The Journey Continues

Playing in Dirt

July 26, 2025

At home on the Upper West Side of Manhattan

In those difficult final years of John’s life, as each day drew to a close, I would whisper, “Sweet dreams, Sweetheart,” before turning on the television to quiet my mind. It became our ritual—an escape for thirty minutes of make-believe. My favorite refuge was Corner Gas, a sitcom set in the small town of Dog River, Saskatchewan. As the screen lit up, John would smile and ask, “Are you going to Saskatchewan?” I’d reply, “Yes, but not for long.”

It’s been eighteen months since John passed. The days are less difficult now, but the nights remain unbearably hard. Maybe it’s because when I climb into bed, I can’t help but think of the person who lay beside me for decades. The one I loved and who loved me back. I know people who go to sleep next to someone they don’t even like. That might be worse. But for me, my grief rises when the sun sets.

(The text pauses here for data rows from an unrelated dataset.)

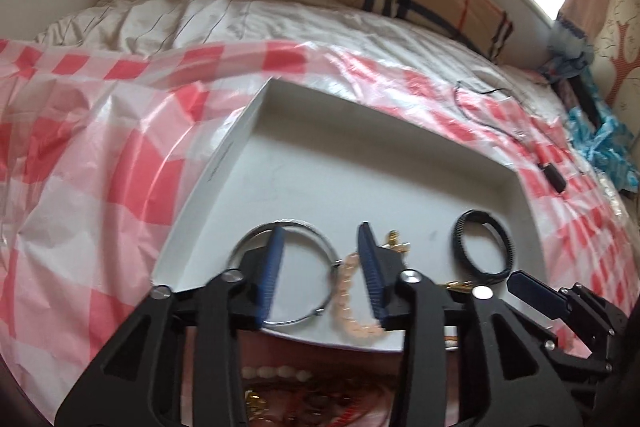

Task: Organize jewelry
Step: 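Lower the gold bracelet into the tray with the right gripper while the left places the pink beaded bracelet, then grasp a red string bracelet beside the tray with the right gripper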

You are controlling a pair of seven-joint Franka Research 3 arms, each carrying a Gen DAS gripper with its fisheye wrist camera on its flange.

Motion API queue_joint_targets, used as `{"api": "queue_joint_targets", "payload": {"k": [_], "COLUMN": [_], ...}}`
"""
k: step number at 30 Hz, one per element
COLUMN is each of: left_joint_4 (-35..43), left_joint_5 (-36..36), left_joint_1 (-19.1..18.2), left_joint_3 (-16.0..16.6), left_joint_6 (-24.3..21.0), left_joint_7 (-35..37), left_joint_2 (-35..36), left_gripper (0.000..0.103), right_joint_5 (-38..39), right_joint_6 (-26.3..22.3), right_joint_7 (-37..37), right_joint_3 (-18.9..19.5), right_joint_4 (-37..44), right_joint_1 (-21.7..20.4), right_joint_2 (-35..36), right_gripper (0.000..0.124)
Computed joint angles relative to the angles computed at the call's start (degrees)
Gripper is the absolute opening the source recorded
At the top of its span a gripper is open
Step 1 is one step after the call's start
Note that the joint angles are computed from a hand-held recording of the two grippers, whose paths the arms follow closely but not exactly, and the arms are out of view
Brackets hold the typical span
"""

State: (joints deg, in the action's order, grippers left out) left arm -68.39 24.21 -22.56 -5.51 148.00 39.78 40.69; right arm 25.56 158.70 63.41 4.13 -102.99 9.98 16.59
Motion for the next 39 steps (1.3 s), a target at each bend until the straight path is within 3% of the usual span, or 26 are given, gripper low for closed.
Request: {"api": "queue_joint_targets", "payload": {"k": [3, 6, 11, 16, 19, 21, 24, 30, 34, 37, 39], "left_joint_4": [1.9, 2.46, -5.49, -10.53, -13.11, -18.73, -25.81, -34.97, -40.46, -42.12, -42.61], "left_joint_5": [-1.5, -4.35, -12.21, -16.73, -18.3, -18.91, -15.83, -9.58, -2.66, 1.54, 2.94], "left_joint_1": [0.54, 1.47, 5.14, 6.34, 6.69, 7.21, 6.16, 5.39, 5.09, 5.39, 5.9], "left_joint_3": [-1.55, -3.67, -7.64, -9.29, -9.05, -8.63, -6.57, -5.0, -2.93, -2.44, -2.6], "left_joint_6": [-6.12, -11.81, -10.3, -10.82, -8.72, -1.64, 4.59, 7.07, 11.06, 13.22, 14.14], "left_joint_7": [4.38, 9.82, 14.8, 19.3, 19.36, 17.43, 12.35, 4.91, -5.31, -10.43, -12.19], "left_joint_2": [0.49, 0.01, -5.57, -9.65, -11.4, -14.76, -19.64, -25.6, -28.38, -29.12, -29.25], "left_gripper": [0.04, 0.041, 0.041, 0.041, 0.041, 0.047, 0.056, 0.058, 0.06, 0.061, 0.062], "right_joint_5": [-7.52, -4.42, -2.8, 0.65, 0.55, 3.6, 11.66, 14.56, 20.38, 20.56, 19.88], "right_joint_6": [-3.06, -8.57, -14.29, -19.37, -17.99, -13.71, -14.04, -22.02, -27.2, -26.99, -27.06], "right_joint_7": [3.28, -0.73, -3.03, -6.19, -5.36, -6.47, -13.31, -16.67, -12.01, -5.29, -1.89], "right_joint_3": [-2.33, -0.29, -1.23, -0.95, -1.47, -0.84, 0.91, 0.59, 0.82, 0.74, 0.73], "right_joint_4": [2.0, 3.91, 5.78, 6.06, 5.13, 2.04, -1.55, -3.53, 0.48, 2.48, 3.2], "right_joint_1": [2.5, -0.17, -1.89, -3.8, -3.1, -3.29, -4.27, -1.54, -1.06, -0.35, -0.11], "right_joint_2": [1.69, 2.18, 2.25, 1.2, 0.3, -1.9, -5.77, -7.3, -3.7, -1.32, -0.3], "right_gripper": [0.04, 0.04, 0.04, 0.04, 0.043, 0.045, 0.045, 0.045, 0.044, 0.038, 0.008]}}
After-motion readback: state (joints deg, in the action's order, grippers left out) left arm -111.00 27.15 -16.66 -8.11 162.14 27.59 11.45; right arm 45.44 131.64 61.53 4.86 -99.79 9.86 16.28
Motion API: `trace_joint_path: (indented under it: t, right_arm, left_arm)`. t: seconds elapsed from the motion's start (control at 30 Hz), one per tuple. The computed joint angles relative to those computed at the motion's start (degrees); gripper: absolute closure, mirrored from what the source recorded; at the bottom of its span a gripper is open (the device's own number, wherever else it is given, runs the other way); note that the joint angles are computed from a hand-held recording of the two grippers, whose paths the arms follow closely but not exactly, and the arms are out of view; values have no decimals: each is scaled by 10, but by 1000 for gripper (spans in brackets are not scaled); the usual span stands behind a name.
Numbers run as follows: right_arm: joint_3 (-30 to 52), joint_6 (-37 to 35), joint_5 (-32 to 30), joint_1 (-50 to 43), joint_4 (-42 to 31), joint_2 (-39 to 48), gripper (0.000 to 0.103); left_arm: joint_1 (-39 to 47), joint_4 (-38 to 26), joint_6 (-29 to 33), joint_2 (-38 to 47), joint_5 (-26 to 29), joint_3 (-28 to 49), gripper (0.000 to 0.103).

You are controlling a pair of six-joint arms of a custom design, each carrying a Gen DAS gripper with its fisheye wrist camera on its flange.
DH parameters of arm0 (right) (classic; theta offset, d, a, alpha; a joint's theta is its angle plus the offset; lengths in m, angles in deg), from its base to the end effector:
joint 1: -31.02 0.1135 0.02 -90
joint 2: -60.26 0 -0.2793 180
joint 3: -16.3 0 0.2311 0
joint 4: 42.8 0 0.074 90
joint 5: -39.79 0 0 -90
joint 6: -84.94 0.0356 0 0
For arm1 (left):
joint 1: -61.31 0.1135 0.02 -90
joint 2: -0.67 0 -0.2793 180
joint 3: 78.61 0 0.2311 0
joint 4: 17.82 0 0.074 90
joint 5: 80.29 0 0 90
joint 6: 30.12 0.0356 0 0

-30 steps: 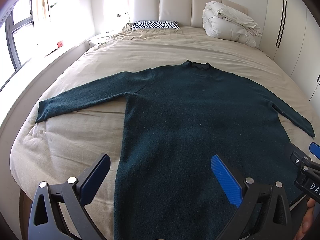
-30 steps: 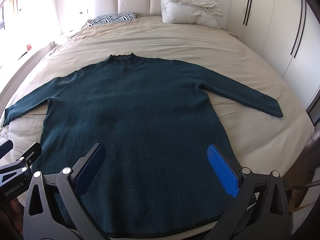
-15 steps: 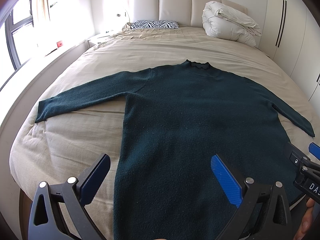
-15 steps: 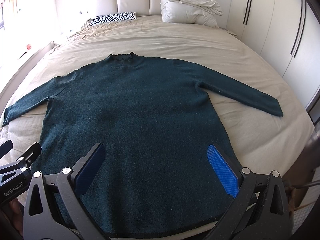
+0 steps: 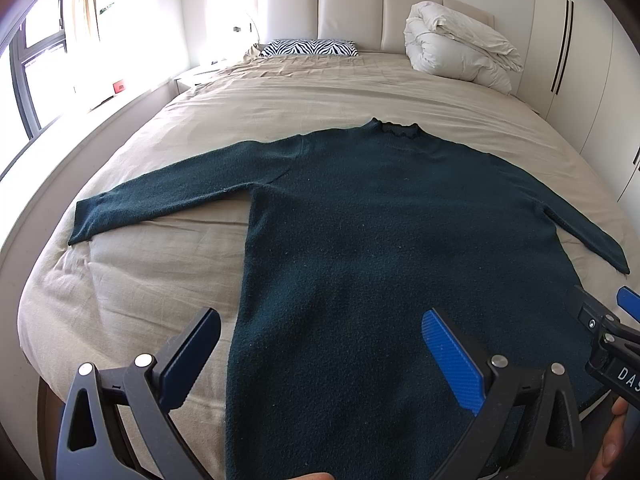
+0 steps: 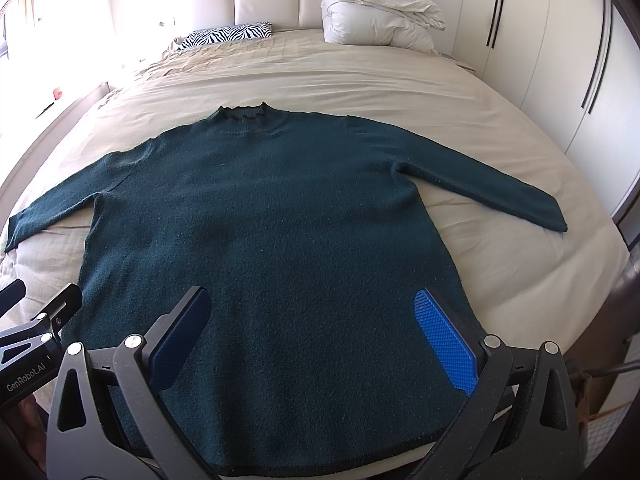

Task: Fold small clothes

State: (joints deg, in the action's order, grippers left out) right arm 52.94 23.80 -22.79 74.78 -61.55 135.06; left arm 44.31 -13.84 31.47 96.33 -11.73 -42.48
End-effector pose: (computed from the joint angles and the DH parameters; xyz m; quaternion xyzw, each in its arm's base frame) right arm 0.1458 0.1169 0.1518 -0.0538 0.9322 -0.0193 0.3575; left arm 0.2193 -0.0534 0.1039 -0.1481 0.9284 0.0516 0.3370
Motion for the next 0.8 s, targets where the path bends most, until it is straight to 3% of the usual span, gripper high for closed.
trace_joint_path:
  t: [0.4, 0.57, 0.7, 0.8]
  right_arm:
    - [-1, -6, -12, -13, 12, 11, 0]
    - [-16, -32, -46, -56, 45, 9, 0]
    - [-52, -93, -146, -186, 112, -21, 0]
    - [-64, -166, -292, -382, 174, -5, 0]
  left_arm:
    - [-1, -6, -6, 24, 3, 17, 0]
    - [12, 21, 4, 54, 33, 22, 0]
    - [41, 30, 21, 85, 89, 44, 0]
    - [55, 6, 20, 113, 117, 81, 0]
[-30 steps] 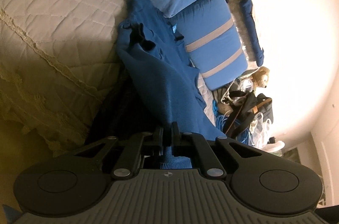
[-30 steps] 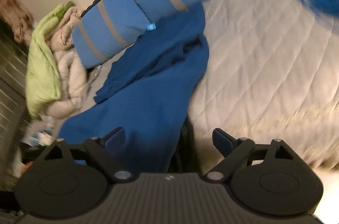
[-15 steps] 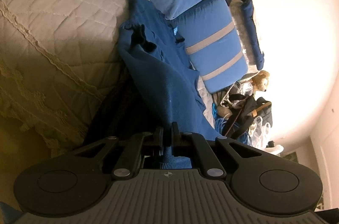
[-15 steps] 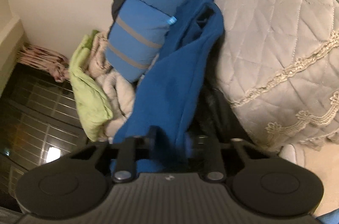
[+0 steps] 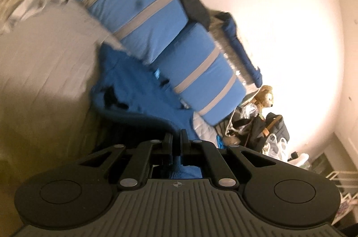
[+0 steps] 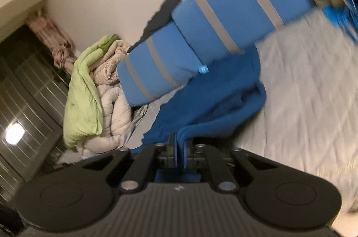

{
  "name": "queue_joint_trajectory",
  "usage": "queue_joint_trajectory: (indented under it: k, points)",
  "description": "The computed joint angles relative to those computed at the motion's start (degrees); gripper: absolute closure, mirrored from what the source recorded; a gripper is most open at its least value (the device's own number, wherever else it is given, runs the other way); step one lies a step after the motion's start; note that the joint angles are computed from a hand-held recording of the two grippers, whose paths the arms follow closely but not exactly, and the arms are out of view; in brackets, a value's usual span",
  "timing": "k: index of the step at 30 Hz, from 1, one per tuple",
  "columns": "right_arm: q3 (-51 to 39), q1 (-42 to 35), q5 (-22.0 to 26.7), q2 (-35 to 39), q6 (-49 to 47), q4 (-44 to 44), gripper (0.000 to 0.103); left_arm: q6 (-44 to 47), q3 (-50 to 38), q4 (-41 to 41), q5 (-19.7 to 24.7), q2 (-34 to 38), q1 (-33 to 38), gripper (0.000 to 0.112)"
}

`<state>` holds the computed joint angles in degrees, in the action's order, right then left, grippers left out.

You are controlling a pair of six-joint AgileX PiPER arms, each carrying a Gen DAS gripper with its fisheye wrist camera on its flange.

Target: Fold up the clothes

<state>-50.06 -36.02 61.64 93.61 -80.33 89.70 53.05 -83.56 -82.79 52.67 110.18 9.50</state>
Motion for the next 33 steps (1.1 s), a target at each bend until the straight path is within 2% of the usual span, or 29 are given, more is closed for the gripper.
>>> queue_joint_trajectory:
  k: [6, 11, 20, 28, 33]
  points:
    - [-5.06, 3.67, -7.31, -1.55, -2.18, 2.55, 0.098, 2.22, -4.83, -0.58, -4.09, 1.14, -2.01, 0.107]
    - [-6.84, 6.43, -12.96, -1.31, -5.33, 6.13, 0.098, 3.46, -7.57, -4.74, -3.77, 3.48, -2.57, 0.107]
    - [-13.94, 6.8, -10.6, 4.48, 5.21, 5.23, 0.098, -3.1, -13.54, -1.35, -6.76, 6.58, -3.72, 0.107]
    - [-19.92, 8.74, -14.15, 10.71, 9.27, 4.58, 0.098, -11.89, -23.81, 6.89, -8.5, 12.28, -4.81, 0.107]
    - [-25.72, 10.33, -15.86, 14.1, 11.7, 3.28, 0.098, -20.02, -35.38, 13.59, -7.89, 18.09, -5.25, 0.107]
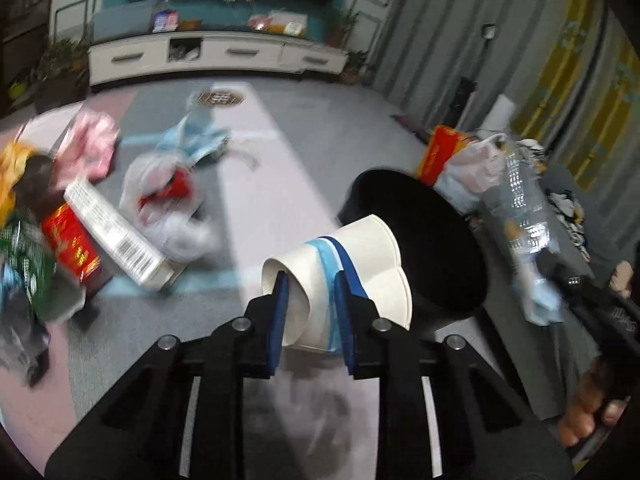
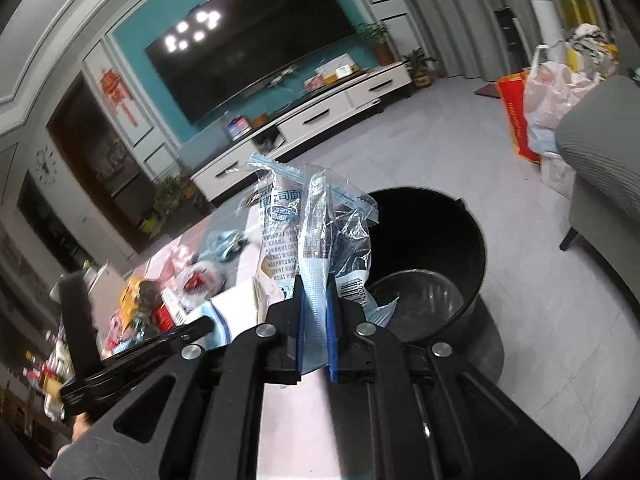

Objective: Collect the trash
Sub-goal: 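Grasp the stacked paper cups with the left gripper while the right gripper drops the bag into the bin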

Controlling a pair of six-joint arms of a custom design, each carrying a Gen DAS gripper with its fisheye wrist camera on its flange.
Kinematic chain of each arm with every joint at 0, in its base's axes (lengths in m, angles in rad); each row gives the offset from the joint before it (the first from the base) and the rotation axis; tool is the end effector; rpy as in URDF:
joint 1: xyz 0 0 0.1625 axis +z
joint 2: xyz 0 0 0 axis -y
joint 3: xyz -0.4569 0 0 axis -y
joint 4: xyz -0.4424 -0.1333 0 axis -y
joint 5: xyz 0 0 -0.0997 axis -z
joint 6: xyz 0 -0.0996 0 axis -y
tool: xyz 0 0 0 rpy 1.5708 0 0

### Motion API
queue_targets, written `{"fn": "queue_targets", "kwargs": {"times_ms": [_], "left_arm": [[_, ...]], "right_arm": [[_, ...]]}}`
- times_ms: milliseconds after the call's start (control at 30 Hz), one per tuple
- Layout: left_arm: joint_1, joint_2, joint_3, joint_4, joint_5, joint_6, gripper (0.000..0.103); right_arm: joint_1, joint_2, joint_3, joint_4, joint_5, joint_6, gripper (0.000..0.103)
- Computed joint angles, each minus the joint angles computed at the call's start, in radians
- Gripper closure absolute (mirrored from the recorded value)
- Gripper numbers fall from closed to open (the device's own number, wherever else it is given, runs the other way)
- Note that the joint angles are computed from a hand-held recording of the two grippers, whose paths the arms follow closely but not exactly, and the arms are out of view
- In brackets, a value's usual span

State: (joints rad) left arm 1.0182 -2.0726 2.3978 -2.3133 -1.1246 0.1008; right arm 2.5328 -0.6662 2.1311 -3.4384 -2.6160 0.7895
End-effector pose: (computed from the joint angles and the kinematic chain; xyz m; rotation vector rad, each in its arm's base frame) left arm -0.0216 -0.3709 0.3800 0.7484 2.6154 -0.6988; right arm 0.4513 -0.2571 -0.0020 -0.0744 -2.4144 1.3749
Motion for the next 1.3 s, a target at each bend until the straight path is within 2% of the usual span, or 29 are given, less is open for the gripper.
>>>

Last night, I didn’t do myself any favors. Years ago, one of my favorite books was The Guernsey Literary and Potato Peel Pie Society. I had seen the movie when it first came out, but when Netflix suggested it again, I couldn’t resist. The story takes place during the Nazi occupation of Guernsey, and it’s about love and resilience. With my journey through Europe approaching, it felt like the right time to watch the film again. I had forgotten how much heartbreak it holds. Love wins in the end, and as the credits rolled, tears streamed down my cheeks. I don’t have my happy ending, but maybe I needed to cry. For years, I was a warrior—first in battles for John, then for myself. And warriors don’t cry. Now I do.

Despite the tears, I woke up this morning with clarity and purpose. Thirty-two packets need to be assembled for my summer driving trip with the Murrays and the Hubers. The letters are already written and addressed to education leaders across Ireland, England, Wales, Scotland, and all sixteen German states, including the federal minister of education.

When I glanced up from my table of materials and looked outside, I saw a beautiful day. I grabbed my backpack, took the elevator down, and stepped out onto the street. After a few blocks, I was in Central Park. The sun was bright and the trees were more colors of green than a crayon box could hold. I wandered about a mile, thinking how lucky I was to be there. Everywhere I looked, there was happiness: people walking cute dogs, parents with their babies in strollers, and groups gathered under the trees with coolers and music. But then I rounded the corner toward the Great Lawn, and my heart sank.

At the edge of a field, a group of adults had gathered under a large flag waving above the trees. A dozen children were playing soccer—they were running, laughing, and shouting to one another. And then at the very edge of the lawn, by the fencing, I saw a little girl sitting in dirt. She was about seven or eight with floppy brown curls and looked like me when I was her age. This little girl’s head was down. Her knees were streaked, brown and I could tell she had been crying.

At first, I wasn’t sure of what I was seeing, so I kept walking. But a few steps later, I turned and walked back. I thought about friends from the world journey who later told me they remembered seeing me sitting alone and sad at the beginning of the voyage. They regretted not coming up to me. I told myself, “No regrets.” So, I turned back. I approached the little girl and asked, “Are you okay?”

“Yes,” she said softly, without looking up.

I stood there for a second, unsure of what to do next. “Want to think about going out to play with the others?” I paused, “Or maybe talk to someone?”

She didn’t answer. She just leaned against the fence, sitting in dirt. So small. So sad. And then I spoke words I wanted to take back the minute I heard myself say them: “It’ll get better.” And then, “I promise.”

I knew these were hollow words, but I wanted to give her something hopeful, so she’d get up and walk away from that fence. But things don’t magically get better on their own. I learned that through my horrible middle school years, sitting in the library alone, crying. This little girl needs to learn how to ask for help. She needs to learn how to speak up and advocate for herself.

I stood a moment longer, watching her turn dirt over with her hand. The flag waved above. The other kids played as if she weren’t even there. I couldn’t take it anymore. I turned and walked back home to my packets.

If I could make one wish right now, it would be that educators in Ireland, the United Kingdom, Germany, and this little girl’s school here in New York City teach all their students life skills. No more tears in libraries. And please, Lord, no more tears on playing fields.